▶ **PROBLEM DESCRIPTION**:
Reproduce the listing in its entirety. Do not reproduce the pictures.

** Opening THE DATA block **

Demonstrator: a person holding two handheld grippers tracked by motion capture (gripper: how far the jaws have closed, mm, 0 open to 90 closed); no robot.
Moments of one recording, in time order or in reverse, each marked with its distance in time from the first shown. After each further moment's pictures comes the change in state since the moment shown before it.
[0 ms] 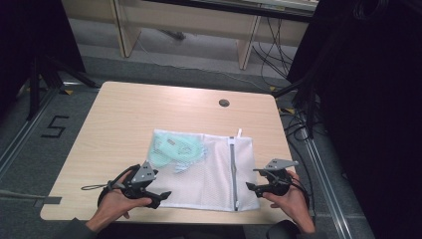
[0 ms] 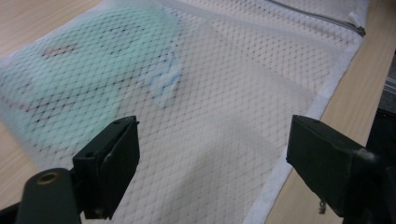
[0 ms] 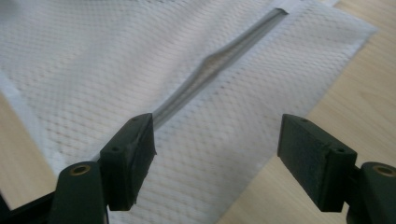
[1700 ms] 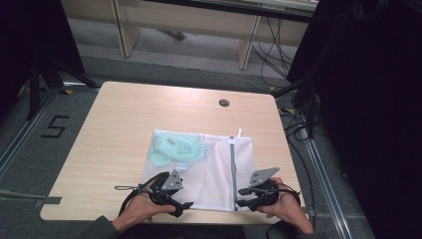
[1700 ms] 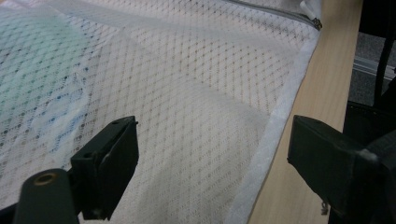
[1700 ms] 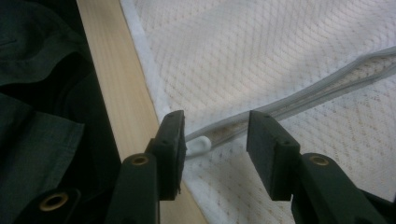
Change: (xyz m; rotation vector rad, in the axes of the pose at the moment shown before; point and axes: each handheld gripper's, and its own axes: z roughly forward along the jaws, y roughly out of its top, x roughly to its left) left arm -0.035 0.016 0.053 0.020 -0.118 0.096; right arm 0.032 0.001 0.012 0.147 0.335 -0.281
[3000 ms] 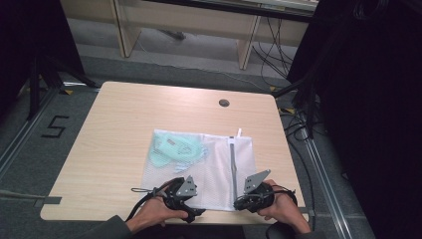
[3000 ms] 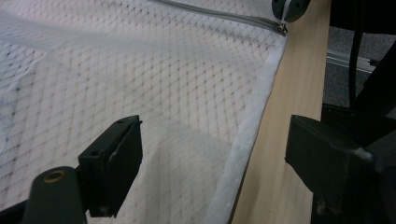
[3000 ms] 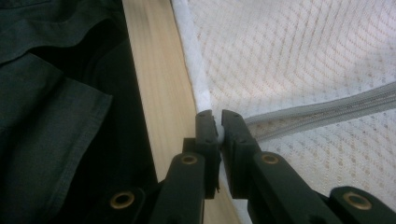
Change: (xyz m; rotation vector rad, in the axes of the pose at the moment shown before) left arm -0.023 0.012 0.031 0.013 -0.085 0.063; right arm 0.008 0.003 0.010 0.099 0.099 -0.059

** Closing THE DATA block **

▶ **OUTPUT BELOW**:
Demonstrator: a person holding two handheld grippers tracked by motion capture (gripper: how far the jaws have closed, mm, 0 open to 90 closed); no robot.
Moments of one recording, in time order or in reverse, each marked with its distance in time from the first shown. After each further moment's pictures comes the change in state since the moment shown before it.
[0 ms] 
[0 ms] 
[0 ms] 
[1700 ms] 
[1700 ms] 
[1700 ms] 
Change: (xyz m; rotation vector rad, in the axes of the pose at the moment shown before; point and axes: each handheld gripper's, and its own axes: z roughly forward along the jaws, y roughly out of its top, x roughly to its left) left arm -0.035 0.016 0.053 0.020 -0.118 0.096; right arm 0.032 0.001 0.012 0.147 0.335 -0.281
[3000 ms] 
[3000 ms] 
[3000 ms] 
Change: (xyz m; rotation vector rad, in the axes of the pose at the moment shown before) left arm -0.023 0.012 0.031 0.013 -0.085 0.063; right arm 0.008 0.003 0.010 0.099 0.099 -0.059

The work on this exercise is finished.